(Task to complete) Within the records below, find the line with "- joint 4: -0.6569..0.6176" and the line with "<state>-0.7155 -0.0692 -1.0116", then reproduce exactly those two lines and all lines between them, without any picture.

(Extracted records)
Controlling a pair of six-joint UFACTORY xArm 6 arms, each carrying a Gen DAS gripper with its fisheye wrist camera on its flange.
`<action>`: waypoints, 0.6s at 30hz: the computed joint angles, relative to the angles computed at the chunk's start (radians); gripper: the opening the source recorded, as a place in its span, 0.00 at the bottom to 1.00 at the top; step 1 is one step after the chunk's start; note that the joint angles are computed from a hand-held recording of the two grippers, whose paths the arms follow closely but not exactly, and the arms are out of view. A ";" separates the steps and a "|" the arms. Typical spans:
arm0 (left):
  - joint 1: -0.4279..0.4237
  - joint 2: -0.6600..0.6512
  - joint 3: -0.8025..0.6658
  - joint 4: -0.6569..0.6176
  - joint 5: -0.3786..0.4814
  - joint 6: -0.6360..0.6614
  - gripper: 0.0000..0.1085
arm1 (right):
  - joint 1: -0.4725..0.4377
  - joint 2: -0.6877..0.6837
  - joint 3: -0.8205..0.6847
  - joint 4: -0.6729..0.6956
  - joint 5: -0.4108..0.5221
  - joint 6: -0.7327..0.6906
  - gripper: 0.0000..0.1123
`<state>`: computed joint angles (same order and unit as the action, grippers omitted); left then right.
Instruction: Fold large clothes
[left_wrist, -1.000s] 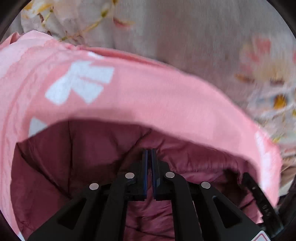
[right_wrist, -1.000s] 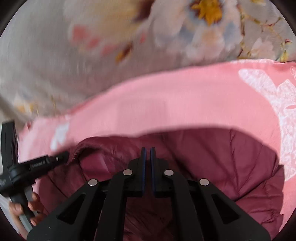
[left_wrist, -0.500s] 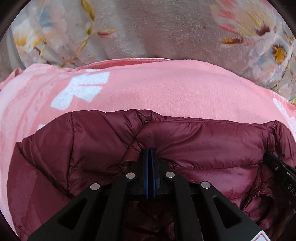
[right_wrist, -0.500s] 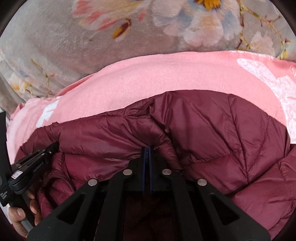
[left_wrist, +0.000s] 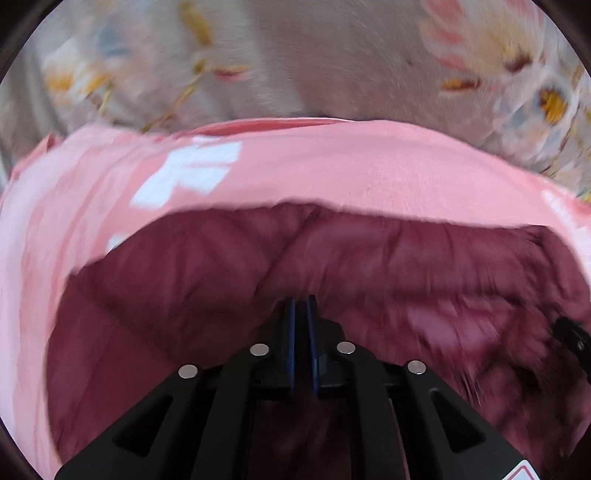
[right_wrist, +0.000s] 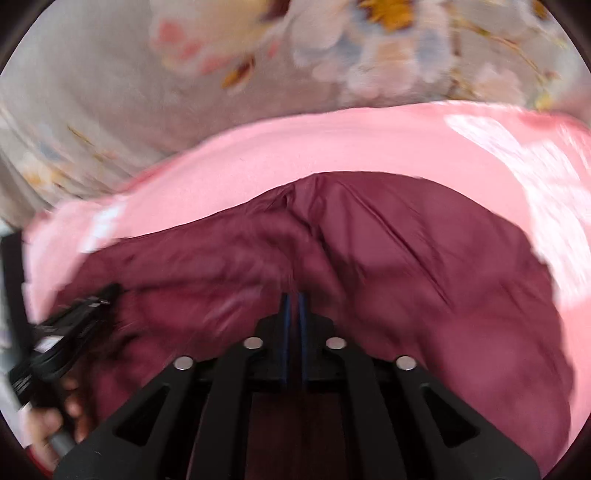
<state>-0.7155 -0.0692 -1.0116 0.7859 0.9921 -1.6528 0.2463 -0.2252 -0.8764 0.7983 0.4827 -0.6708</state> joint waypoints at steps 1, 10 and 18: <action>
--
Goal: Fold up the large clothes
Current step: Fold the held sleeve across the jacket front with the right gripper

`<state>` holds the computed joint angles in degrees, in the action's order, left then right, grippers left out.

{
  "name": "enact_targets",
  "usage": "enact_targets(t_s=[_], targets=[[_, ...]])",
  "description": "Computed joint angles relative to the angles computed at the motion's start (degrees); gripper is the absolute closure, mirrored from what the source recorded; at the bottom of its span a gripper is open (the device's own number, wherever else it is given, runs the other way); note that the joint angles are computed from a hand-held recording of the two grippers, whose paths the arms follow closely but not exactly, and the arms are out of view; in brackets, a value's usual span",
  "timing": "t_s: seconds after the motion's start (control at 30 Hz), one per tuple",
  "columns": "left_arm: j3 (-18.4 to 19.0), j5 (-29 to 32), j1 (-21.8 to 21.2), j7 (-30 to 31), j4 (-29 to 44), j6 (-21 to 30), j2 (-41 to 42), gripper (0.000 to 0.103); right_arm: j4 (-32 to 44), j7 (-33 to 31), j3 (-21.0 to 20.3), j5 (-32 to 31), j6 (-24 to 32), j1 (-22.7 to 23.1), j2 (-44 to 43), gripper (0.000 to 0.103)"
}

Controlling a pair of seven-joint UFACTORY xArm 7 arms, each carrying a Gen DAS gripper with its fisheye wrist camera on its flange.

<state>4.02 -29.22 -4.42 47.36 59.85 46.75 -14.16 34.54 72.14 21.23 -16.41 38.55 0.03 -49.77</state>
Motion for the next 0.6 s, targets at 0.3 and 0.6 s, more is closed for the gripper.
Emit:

(Task solution)
  - joint 4: -0.6569..0.6176
  - joint 5: -0.3786..0.4814
  - joint 6: -0.6360..0.6614
  - gripper: 0.0000..0.1085
arm1 (right):
  - joint 1: -0.4725..0.4377
  - joint 2: -0.6877..0.6837
  - joint 3: -0.8205..0.6847
  - joint 4: -0.6729..0.6956
  - joint 5: -0.4108..0.5221
  - joint 6: -0.7327..0.6906
  - gripper: 0.0000..0.1123
`<state>`: computed joint angles (same order and unit as the action, grippers omitted); left then right.
Instruction: Fold large clothes
[left_wrist, -1.000s] 
[right_wrist, -1.000s] 
[left_wrist, -0.500s] 
[right_wrist, -0.500s] 
[left_wrist, +0.000s] 
[right_wrist, +0.000s] 
<state>-0.7155 -0.0692 -1.0116 0.7859 0.9921 -1.6528 0.2463 -0.2252 -0.8764 0.7983 0.4827 -0.6708</state> joint waypoints at steps 1, 10 and 18: <action>

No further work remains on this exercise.